“Anna Karenina” (BBC – 2000)

Happy families are all alike; every unhappy family is unhappy in its own way.

Sometimes fine actors just don’t have chemistry w/ each other!  This is the main problem in the 2000 BBC miniseries based on Leo Tolstoy’s well-known, tragic love story.  Helen McCrory (in the title role) and Kevin McKidd (who plays Count Vronsky) don’t generate much heat, which is a crucial part of the story.  She is an especially good actor w/ a great voice and onscreen presence.  Her few scenes w/ the little boy who played her son were touching.

In the 1997 version (w/ Sean Bean and Sophie Marceau), the leads not only look good together, but actually look like they are in love.  Though that film has its own flaws, it has much more passion in it.

The director in the miniseries made some odd choices.  Sometimes a handheld camera is not needed, but it’s used anyway.  There are too many close-ups and not enough light.  In the ’97 version, when Anna and Vronsky first meet, you can see their mutual attraction.  But in this version, the crucial moment becomes ho-hum.  Anna just looks at Vronsky for a moment through her veil- a lost opportunity for the director.  Their first dance is much more romantic/dramatic in the’97 version.  (It reminded me of Scarlett and Rhett’s first dance in Gone with the Wind.)

The actors who rise to the occasion in the miniseries are Douglas Henshall (Constantine Levin) and Paloma Baeza (Princess Kitty).  Henshall, whose real Scottish accent pops out in a few scenes, is the long-haired/bearded gentleman farmer w/ a past.  He thinks too much and worries if he’ll ever win over Kitty, who is innocent and young.  Baeza’s character starts out as a silly girl w/ a crush on the dashing Vronsky.  In time, Kitty learns about love and blossoms into a mature/sensitive wife.

 No one may build their happiness on another’s pain.

Anna’s philandering brother Stiva (played by Mark Strong) and his wife Dolly(played by Amanda Root) both get some nice lines.  “I love him, but I don’t respect him,” Dolly admits toward the end of the film.  She tolerates her husband’s affairs (just as many Russian nobles did at that time).

Anna and Vronsky’s love affair is atypical for their circle.  They truly are in love, not just fooling around b/c of lust or boredom.  Stephen Dillane (who plays Karenin) won’t give Anna a divorce, so she and Vronsky can’t marry.  Anna is forbidden to see her 8 y.o. son and becomes a social outcast.  Vronsky can’t give his baby daughter his name w/o that divorce.

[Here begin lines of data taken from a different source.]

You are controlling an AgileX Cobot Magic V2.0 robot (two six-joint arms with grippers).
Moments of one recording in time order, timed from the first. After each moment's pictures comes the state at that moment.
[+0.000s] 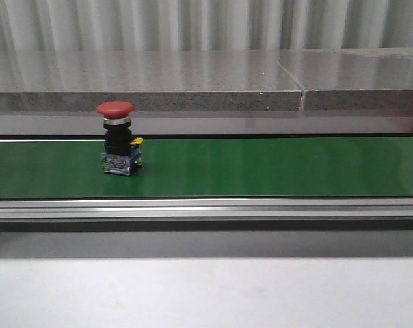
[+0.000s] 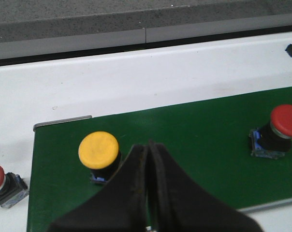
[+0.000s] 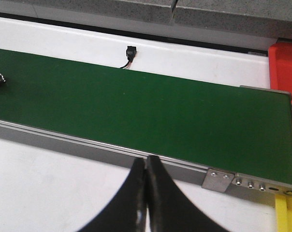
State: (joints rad) left arm -0.14 0.98 -0.83 -0.09 0.54 0.15; right arm 0.18 0.47 -0.65 0.06 0.73 -0.02
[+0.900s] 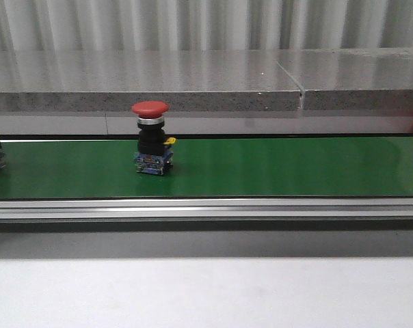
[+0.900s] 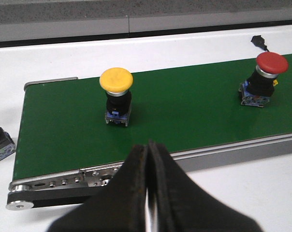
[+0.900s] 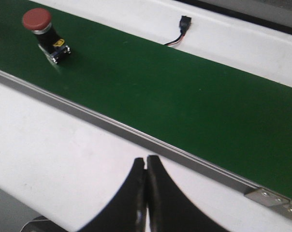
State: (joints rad) left arm -0.14 0.56 -0.57 -0.14 0.62 0.15; right arm 0.38 0.79 -0.84 0.06 0.80 -0.02
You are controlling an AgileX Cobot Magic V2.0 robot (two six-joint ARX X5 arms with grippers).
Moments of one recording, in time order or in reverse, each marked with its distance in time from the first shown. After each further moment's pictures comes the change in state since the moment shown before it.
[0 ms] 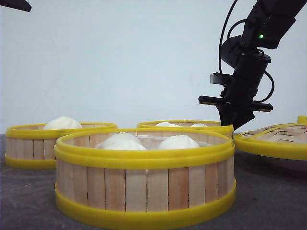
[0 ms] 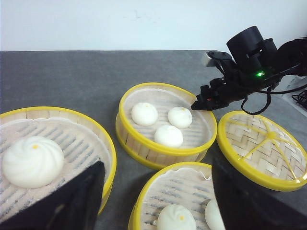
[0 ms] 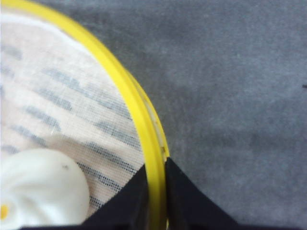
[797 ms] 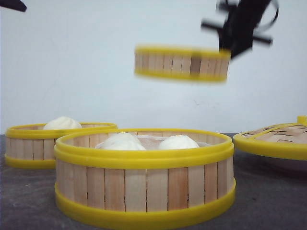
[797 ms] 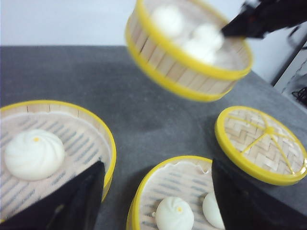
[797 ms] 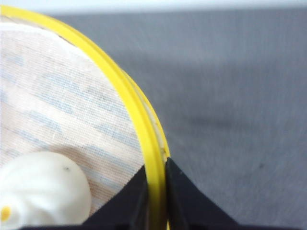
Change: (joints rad) left arm 0.000 -0.046 0.000 -0.044 0.000 0.000; right arm -0.006 -0.270 0.264 -0.215 -0.074 -0.008
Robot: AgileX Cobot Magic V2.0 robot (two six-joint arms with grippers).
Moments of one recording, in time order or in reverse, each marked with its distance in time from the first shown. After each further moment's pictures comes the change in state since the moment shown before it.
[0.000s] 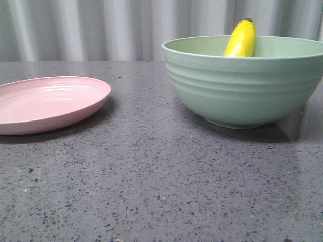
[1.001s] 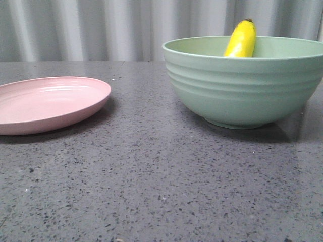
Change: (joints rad) left arm 0.000 0.000 0.000 0.000 0.000 -0.001; right arm -0.371 -0.234 0.145 -0.008 0.294 0.050
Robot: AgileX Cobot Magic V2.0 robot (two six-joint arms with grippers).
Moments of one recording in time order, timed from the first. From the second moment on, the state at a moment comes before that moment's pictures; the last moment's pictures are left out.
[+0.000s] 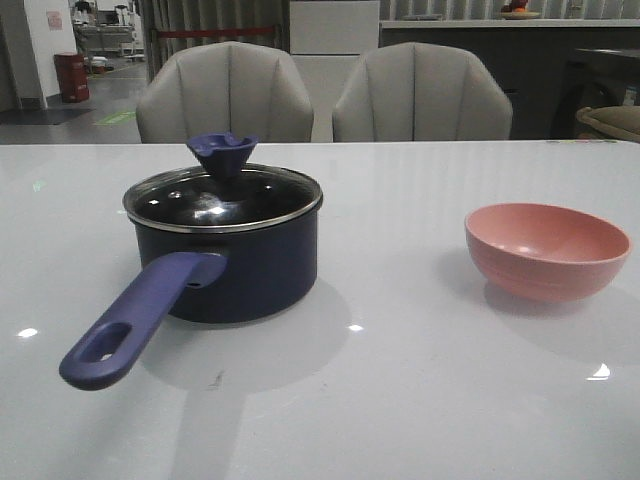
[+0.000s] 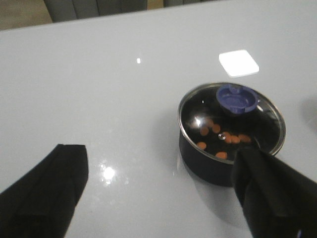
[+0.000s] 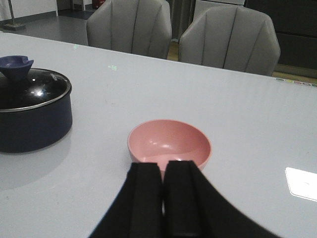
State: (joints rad) left arm -0.15 0.71 -0.78 -0.19 0.57 0.18; right arm 0.25 0.11 -0.15 0.13 0.22 -0.15
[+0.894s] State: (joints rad) left arm -0.19 0.18 -0.29 -0.20 0.28 0.19; right arm 0.25 0.11 -0.15 0.13 0.22 -0.15
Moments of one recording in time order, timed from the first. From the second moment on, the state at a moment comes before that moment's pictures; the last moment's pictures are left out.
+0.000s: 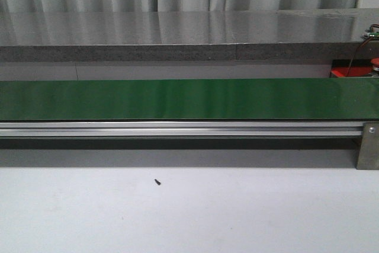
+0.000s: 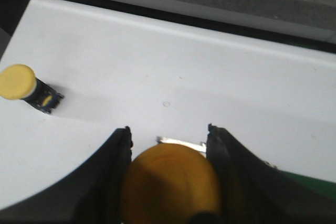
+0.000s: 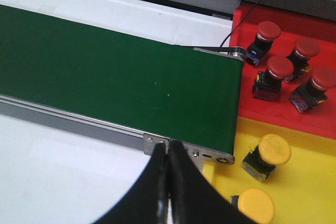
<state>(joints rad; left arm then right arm) 0.25 1.83 -1.63 -0.09 0.77 0.09 -0.07 0.72 -0.73 0.29 0.66 -0.39</state>
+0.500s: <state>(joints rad) 0.20 1.72 -1.34 -0.09 0.68 0.10 -0.07 0.72 -0.73 0.29 0.66 -0.39</state>
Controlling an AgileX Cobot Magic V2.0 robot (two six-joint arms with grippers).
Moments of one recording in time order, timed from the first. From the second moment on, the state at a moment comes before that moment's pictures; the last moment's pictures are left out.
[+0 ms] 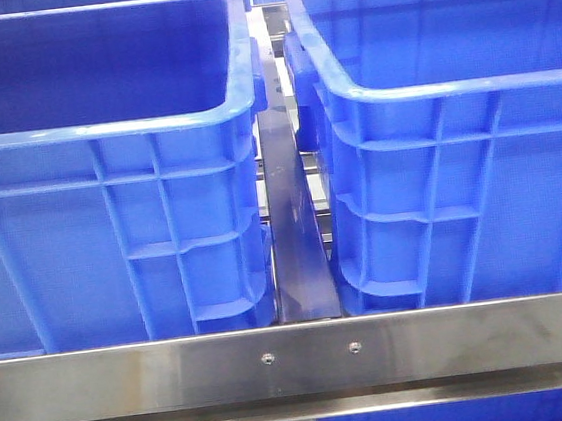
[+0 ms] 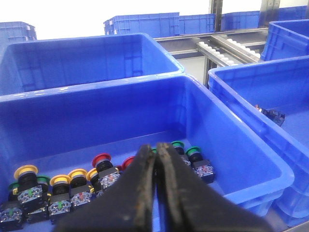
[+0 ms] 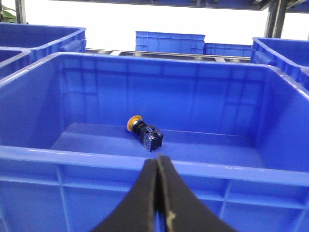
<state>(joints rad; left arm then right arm) -0.04 0.23 -0.61 -0.56 0.57 0.48 0.07 -0.01 0.03 -0.07 -0.05 0.07</state>
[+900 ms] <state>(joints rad) -0.04 0.23 -0.56 -0.53 0.46 0.48 0.07 -0.01 0.03 -0.07 -0.05 0.07</state>
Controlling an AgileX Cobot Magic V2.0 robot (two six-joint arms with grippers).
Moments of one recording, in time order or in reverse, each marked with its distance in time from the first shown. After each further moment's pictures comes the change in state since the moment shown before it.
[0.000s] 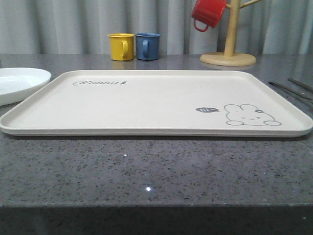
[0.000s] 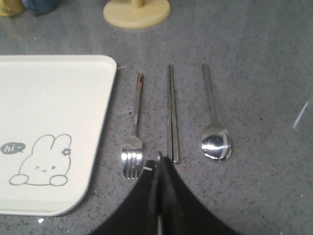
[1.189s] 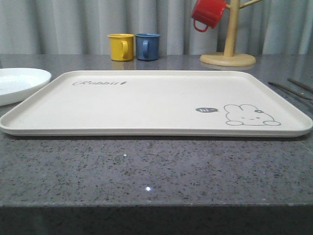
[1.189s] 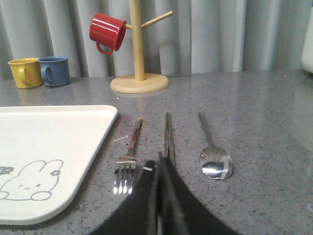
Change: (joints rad) left arm 0.000 -0.481 0.597 0.000 -0.442 0.000; right arm 0.000 -0.544 0.606 0.000 -0.542 0.000
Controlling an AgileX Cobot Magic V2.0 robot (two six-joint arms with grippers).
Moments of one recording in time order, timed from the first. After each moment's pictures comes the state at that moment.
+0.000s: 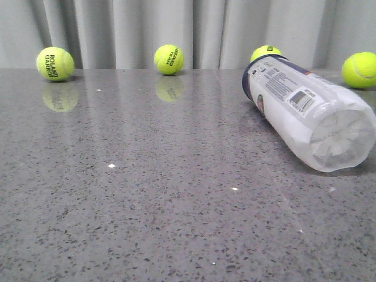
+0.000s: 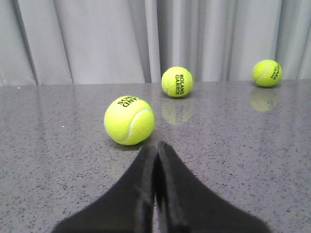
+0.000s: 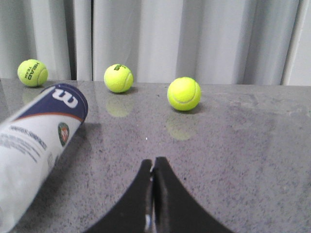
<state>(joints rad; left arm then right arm) 0.00 0.00 0.00 -0.10 0.07 0.12 0.04 -0.01 -0.05 -0.03 0.11 0.11</state>
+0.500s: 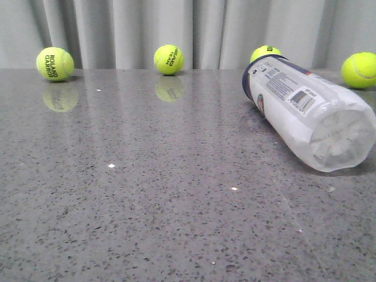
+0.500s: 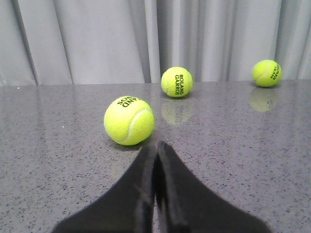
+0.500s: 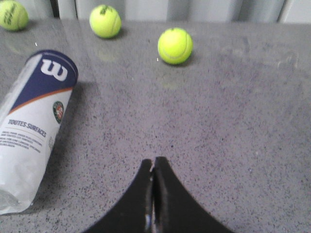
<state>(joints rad) 0.00 0.00 0.00 -0.10 0.07 0.12 0.05 0.37 -0.55 -0.03 0.64 0.11</state>
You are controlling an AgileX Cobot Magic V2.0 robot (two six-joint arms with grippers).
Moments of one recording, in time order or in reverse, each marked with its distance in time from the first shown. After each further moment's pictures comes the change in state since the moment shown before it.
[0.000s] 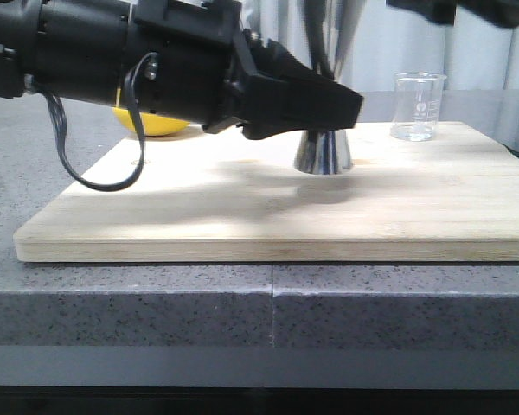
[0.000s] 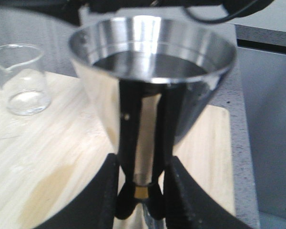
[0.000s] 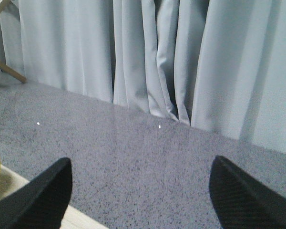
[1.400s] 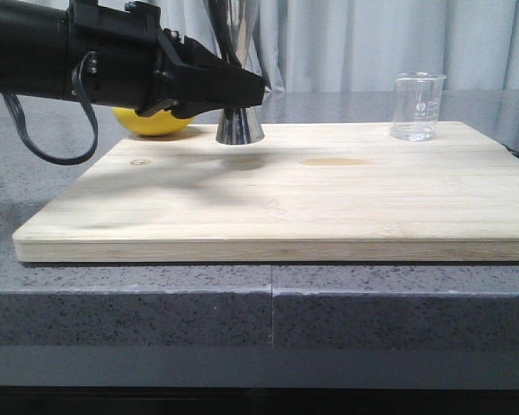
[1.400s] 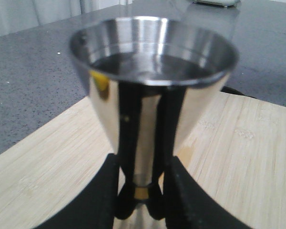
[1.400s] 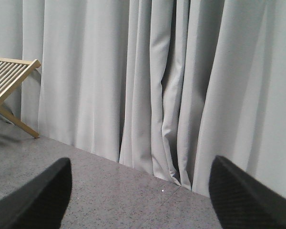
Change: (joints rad) left arm 0.181 0.020 -0.002 -0.075 -0.016 0.069; right arm 0.000 -0.174 0.000 -0.002 -0.017 0.050
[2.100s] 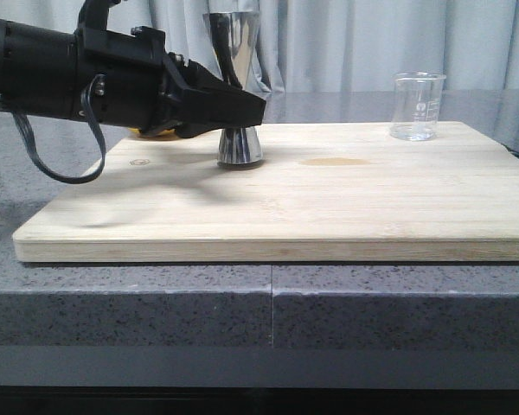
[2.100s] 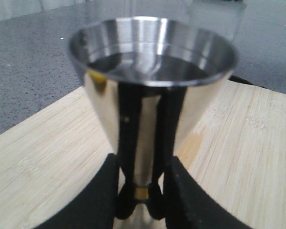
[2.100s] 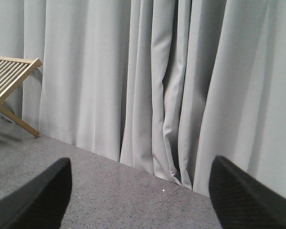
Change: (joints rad) left arm 0.000 0.044 0.000 -0.014 0.000 0.009; right arm 0.000 0.000 0.000 -0.006 -0.002 0.000
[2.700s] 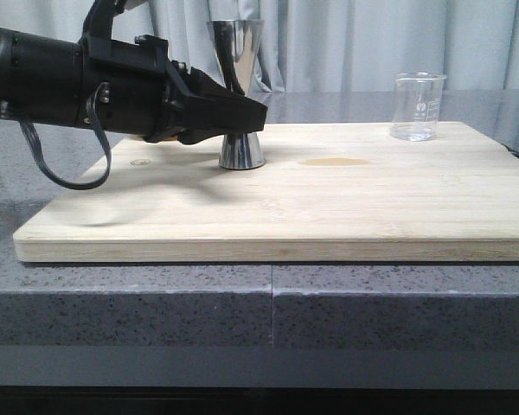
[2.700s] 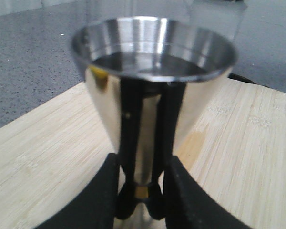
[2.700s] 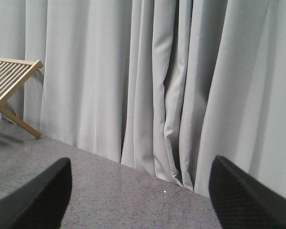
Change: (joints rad) left arm 0.000 0.026 -0.005 -0.013 -0.012 0.000; right arm 0.000 0.000 0.000 0.000 -0.004 0.004
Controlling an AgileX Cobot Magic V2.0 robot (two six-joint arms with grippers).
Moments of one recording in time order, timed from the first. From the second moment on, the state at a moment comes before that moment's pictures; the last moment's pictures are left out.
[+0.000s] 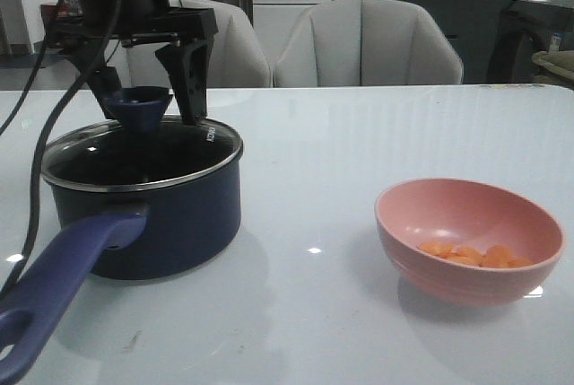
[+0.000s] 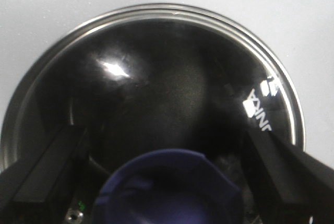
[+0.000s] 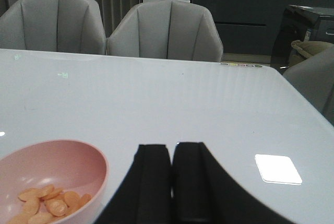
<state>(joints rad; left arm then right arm) -0.40 1.98 -1.77 -0.13 1.24 0.01 0.03 -0.01 0.03 0.01 0.07 -0.01</state>
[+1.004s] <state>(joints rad) -0.40 1.97 -1.73 -0.11 1.21 0.01 0.03 -0.01 0.03 0.01 0.07 -0.01</state>
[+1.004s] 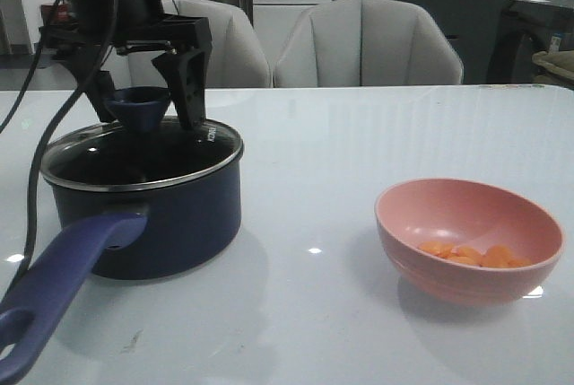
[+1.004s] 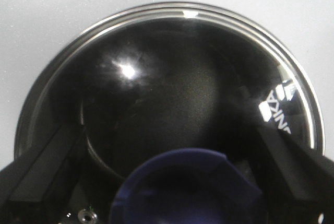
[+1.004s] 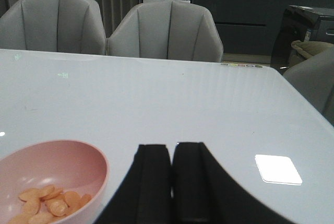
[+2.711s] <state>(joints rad) -0.40 1.92 -1.66 -0.12 1.22 0.01 0.03 -0.01 0.03 0.01 0.07 -0.01</state>
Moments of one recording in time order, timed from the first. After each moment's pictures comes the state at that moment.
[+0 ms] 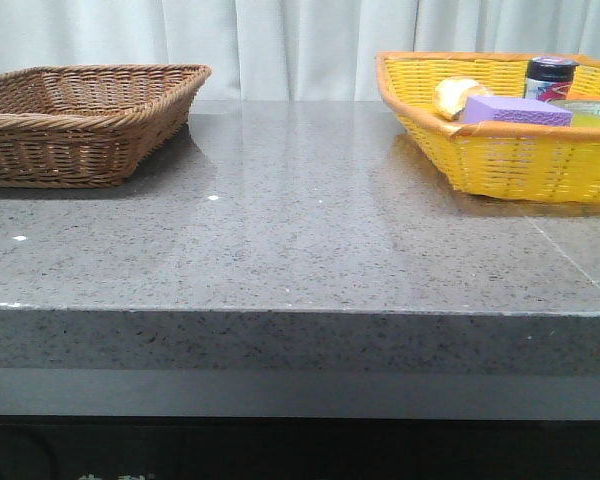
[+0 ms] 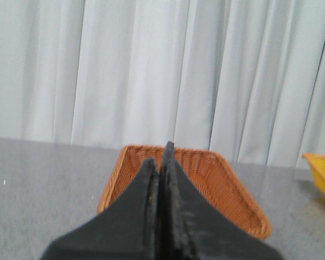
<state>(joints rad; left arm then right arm) -0.05 0.03 -0.35 -0.03 0.20 -0.04 -0.01 -0.01 -0.23 0.09 0.21 0.00</state>
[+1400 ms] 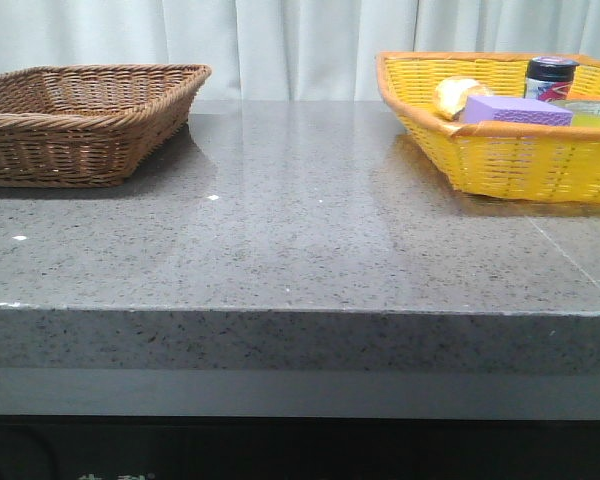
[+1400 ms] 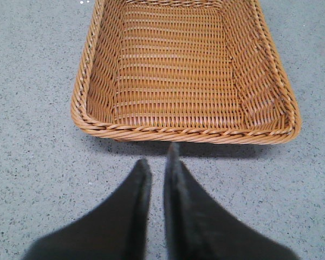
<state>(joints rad) -0.05 0.84 -0.87 -0.08 0.67 0.04 -0.01 0.73 -0.74 0.05 0.73 0.00</state>
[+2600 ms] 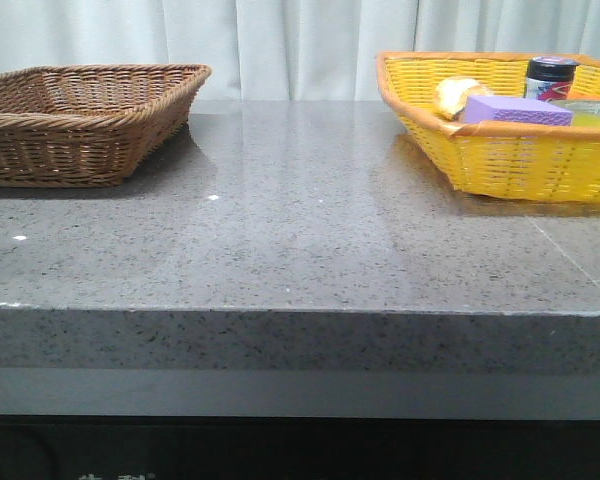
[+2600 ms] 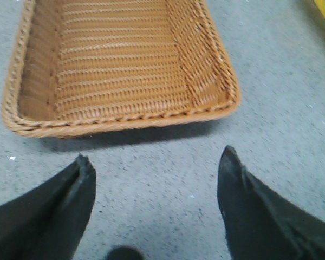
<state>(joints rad) -0.22 0.84 -0.87 -0.09 0.71 0.06 -0.01 1.02 -1.06 0.03 0.83 0.06</state>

Every time I tried to display my innermost desires – a wish to be morally good – I met with contempt and scorn, and as soon as I gave in to base desires I was praised and encouraged.  –Leo Tolstoy wrote two years after publication of Anna Karenina

After Levin meets Anna, he tell her brother that he liked her b/c “she’s so honest.”  Anna eventually spirals downward, turning to alcohol and opium.  She accuses Vronsky of betraying her w/ a younger woman.  Vronsky goes off to take care of some business for his mother.  But Anna is so paranoid and desperate by this point that she throws herself under a train.